Very high cache usage causing slowdown
I'm trying to identify the culprit of what's causing my personal computer to be extremely sluggish. The biggest suspect is memory. When the computer is running fast my cache memory looks normal. However when it's running slow it looks like this:
luke@Luke-XPS-13:~$ free -m
total used free shared buff/cache available
Mem: 7830 1111 1090 277 5628 1257
Swap: 16077 665 15412
and this:
luke@Luke-XPS-13:~$ vmstat -S M
procs -----------memory---------- ---swap-- -----io---- -system-- ------cpu-----
r b swpd free buff cache si so bi bo in cs us sy id wa st
3 0 665 1065 67 5562 0 0 34 88 43 23 13 4 82 0 0
Caches are taking up 5.5GB of my 8GB memory, when all programs are closed, and after running
echo "echo 3 > /proc/sys/vm/drop_caches"
which should be force clearing them. As soon as the computer starts dipping into the swap its game over for usable speed. Shutdown temporarily fixes the problem but it eventually comes back and I can't figure out what's causing it. Slabtop reveals slightly more about the culprit, but I'm not sure what it implies. Why kmalloc-4096
?
Active / Total Objects (% used) : 1554043 / 1607539 (96.7%)
Active / Total Slabs (% used) : 167569 / 167569 (100.0%)
Active / Total Caches (% used) : 76 / 109 (69.7%)
Active / Total Size (% used) : 5091450.96K / 5105920.97K (99.7%)

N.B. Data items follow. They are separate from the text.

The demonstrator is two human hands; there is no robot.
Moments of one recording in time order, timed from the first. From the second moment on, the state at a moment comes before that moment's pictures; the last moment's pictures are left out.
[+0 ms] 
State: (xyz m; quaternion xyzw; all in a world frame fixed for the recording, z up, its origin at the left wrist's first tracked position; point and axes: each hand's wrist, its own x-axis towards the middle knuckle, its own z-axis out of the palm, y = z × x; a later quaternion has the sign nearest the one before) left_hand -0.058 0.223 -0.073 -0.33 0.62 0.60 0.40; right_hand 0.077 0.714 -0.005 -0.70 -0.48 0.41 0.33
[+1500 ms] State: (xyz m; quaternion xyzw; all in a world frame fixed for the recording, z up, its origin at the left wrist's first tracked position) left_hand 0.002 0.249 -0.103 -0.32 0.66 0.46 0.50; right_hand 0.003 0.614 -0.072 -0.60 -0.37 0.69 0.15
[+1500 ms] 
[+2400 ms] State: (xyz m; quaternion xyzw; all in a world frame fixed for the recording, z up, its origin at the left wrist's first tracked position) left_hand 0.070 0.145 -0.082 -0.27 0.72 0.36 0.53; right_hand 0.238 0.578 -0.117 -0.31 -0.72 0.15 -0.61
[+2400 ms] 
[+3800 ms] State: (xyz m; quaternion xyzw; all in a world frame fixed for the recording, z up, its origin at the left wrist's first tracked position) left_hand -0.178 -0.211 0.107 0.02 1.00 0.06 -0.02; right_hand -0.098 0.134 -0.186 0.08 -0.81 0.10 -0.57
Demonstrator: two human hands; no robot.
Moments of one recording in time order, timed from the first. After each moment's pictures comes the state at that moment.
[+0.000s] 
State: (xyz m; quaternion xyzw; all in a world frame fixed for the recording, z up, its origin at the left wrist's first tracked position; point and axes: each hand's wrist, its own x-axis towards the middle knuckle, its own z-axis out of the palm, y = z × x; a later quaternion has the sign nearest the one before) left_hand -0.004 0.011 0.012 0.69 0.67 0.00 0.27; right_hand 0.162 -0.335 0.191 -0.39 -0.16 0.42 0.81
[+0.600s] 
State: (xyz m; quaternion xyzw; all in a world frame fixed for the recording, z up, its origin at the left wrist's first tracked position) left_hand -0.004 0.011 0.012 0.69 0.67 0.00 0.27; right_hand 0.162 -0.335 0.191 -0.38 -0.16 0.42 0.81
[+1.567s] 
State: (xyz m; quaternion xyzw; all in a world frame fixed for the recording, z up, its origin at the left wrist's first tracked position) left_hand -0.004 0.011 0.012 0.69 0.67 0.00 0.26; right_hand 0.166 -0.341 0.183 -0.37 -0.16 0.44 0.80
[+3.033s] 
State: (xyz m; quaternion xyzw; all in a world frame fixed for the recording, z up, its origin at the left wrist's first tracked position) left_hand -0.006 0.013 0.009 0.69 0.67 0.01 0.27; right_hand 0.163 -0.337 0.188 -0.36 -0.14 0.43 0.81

Minimum / Average / Maximum Object : 0.01K / 3.18K / 18.50K
OBJS ACTIVE USE OBJ SIZE SLABS OBJ/SLAB CACHE SIZE NAME
1254755 1254755 100% 4.00K 156847 8 5019104K kmalloc-4096
5430 5430 100% 2.05K 362 15 11584K idr_layer_cache
20216 9010 44% 0.57K 722 28 11552K radix_tree_node
8820 7358 83% 1.05K 294 30 9408K ext4_inode_cache
38577 25253 65% 0.19K 1837 21 7348K dentry
12404 11432 92% 0.55K 443 28 7088K inode_cache
30120 29283 97% 0.20K 1506 20 6024K vm_area_struct
31722 31722 100% 0.12K 933 34 3732K kernfs_node_cache
13696 12514 91% 0.25K 856 16 3424K kmalloc-256
27144 27134 99% 0.10K 696 39 2784K buffer_head
41088 29789 72% 0.06K 642 64 2568K kmalloc-64
632 567 89% 3.75K 79 8 2528K task_struct
2432 2274 93% 1.00K 152 16 2432K kmalloc-1024
3048 2677 87% 0.64K 127 24 2032K shmem_inode_cache
912 845 92% 2.00K 57 16 1824K kmalloc-2048
172 162 94% 8.00K 43 4 1376K kmalloc-8192
1736 1561 89% 0.56K 62 28 992K ecryptfs_key_record_cache
5103 4073 79% 0.19K 243 21 972K kmalloc-192
1792 1626 90% 0.50K 112 16 896K kmalloc-512
1456 1456 100% 0.61K 56 26 896K proc_inode_cache
10149 8879 87% 0.08K 199 51 796K anon_vma
24960 19410 77% 0.03K 195 128 780K kmalloc-32
360 352 97% 2.06K 24 15 768K sighand_cache
Based on your comments, you say cache usage doesn't noticeably drop when you try to echo 3 > /proc/sys/vm/drop_caches
This can only happen if this is a cache for writing. If you write 5 GB to some files, the data immediately lands in cache and your program continues. The cache is actually written to storage in the background as fast as possible. In your case the storage seems dramatically slow and you accumulate the unwritten cache until it drains all of your RAM and starts pushing everything out to swap.
Kernel will never write cache to swap partition. It keeps it in RAM until it is safely written to destination.
Kernel will never drop unwritten cache, because it would be a data loss (you've saved a file, so you expect the data to land on the permanent storage).
You can only solve it by speeding up the storage. This issue is often seen on storage mounted via network (check your mount
for types cifs
, nfs
, sshfs
, etc.) or slow USB1 devices.
You could also make issue much less dramatic to the system by capping the dirty cache with sysctl vm.dirty_ratio=10
before it grows too much.
dirty_ratio
Contains, as a percentage of total available memory that contains free pages and reclaimable pages, the number of pages at which a process which is generating disk writes will itself start writing out dirty data.
The total available memory is not equal to total system memory.
If that's a correct diagnosis, you will see that cache can be easily dropped (at least 90% of it) and that the process that writes these gigabytes becomes very slow. The rest of system will become more responsive.